If session A is blocked on session B and then B tries to block on session A, this would create a deadlock. In this case, session B gets rolled back and restarted. This aborting and restarting is a fairly heavy-weight solution. It is possible that the transaction that gets aborted has already done a lot of work and not only do we lose this work, we have to do additional work to roll back. There was a fallback mechanism to prevent permanent starvation of this type: eventually a transaction would just lock the entire table to do its updates if it had been rolled back often enough.

Finally, If session A tries to merely read (not write) a cell that has an update block from session B it would normally just go through and read the history. But if A is currently blocked on B then it can’t do this because if A is blocked on B then this means that there is another cell somewhere such that if B commits, then A will read the value the B put in the cell, but if B rolls back then A will read the historic value. Since we don’t know whether A logically happens after B or if B logically never happens, we don’t have enough information to decide whether to read the value in B’s update block or read the historic value. In this case, the task suspends just as if it had been a writer.

Committing

If the session commits its transaction, then it goes through the snext field of all of its update blocks and turns them into history blocks by changing the type field, setting the timestamp field to the current timestamp and making a few other changes. The resulting structure looks like this:

All blocks were updated in one atomic operation as I will describe in the section on phased execution. For future reads, if the reading session started after TS then it will read the new history block. If it started before TS then it will read the next history block. The block will be cleaned up at some future time when there is no longer any active transaction that may need the value.

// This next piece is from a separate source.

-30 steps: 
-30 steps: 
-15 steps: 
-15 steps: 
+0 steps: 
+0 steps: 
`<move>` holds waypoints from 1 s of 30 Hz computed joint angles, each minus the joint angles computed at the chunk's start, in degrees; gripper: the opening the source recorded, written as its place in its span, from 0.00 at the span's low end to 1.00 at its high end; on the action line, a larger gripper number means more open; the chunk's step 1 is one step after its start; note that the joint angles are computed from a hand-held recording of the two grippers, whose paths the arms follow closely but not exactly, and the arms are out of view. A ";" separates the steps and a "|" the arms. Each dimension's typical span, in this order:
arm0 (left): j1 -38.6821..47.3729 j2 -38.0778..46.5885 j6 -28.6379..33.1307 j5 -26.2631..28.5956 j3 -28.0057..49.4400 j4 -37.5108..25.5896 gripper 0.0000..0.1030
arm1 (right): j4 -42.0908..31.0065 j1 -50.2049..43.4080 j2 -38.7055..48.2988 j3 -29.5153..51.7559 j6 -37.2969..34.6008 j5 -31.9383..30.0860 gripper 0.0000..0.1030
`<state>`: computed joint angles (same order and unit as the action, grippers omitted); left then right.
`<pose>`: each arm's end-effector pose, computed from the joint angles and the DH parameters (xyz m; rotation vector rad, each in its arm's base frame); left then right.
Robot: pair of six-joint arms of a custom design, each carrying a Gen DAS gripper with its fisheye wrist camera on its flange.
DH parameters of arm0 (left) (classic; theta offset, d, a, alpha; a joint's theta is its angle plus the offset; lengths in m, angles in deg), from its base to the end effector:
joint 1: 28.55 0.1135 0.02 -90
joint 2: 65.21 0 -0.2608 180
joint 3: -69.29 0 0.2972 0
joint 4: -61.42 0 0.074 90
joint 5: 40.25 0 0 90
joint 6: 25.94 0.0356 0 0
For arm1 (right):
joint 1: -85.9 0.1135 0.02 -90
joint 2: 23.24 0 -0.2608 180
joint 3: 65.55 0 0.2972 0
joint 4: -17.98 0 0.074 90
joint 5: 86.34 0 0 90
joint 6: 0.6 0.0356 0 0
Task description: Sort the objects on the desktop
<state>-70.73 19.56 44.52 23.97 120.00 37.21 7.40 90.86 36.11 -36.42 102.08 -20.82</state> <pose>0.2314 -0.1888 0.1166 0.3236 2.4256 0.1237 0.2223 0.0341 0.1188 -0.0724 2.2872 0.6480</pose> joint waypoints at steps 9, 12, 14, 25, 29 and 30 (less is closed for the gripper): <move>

The new value is in an in-memory format so it can’t be saved to disk. ADS would commit without writing the updated page to disk but it would write the new value to the transaction log so that the most recent committed state could be recovered in case of a crash.

Rolling Back

When a transaction rolled back, it would traverse the snext links, removing the update blocks and leaving a structure like this:

The update block would then be freed back to the storage management system.

Commutative Updates

Two writers that want to write to the same cell don’t always conflict in ADS. A statement like

UPDATE t SET i = i+8 WHERE ...

can stack up with another statement such as

UPDATE t SET i = i-7 WHERE ...

Using the same row as in the examples above, the first UPDATE will produce this structure:

Notice that the type of the update block is “upd+”, not just “upd”. This means that it is a commutative update with addition. Also, the val field contains, not the new value, but the value that is to be added.

Now when the next update statement comes in, the writer will see that it is looking at a commutative update of the same type that it wants to add, so it just adds it:

A reader that comes in now has to go all the way to the history block without hitting any conflicts before it can return. When one of the writers rolled back, it just removed the commutative update block as before. The trick happens on commit. On commit, ADS would move the newly committed update block down to just before the first history block, and change it to a proper history block with a value. No locking was necessary because of phased execution. There were also upper and lower bounds on the value for each history block but I don’t recall what these were used for.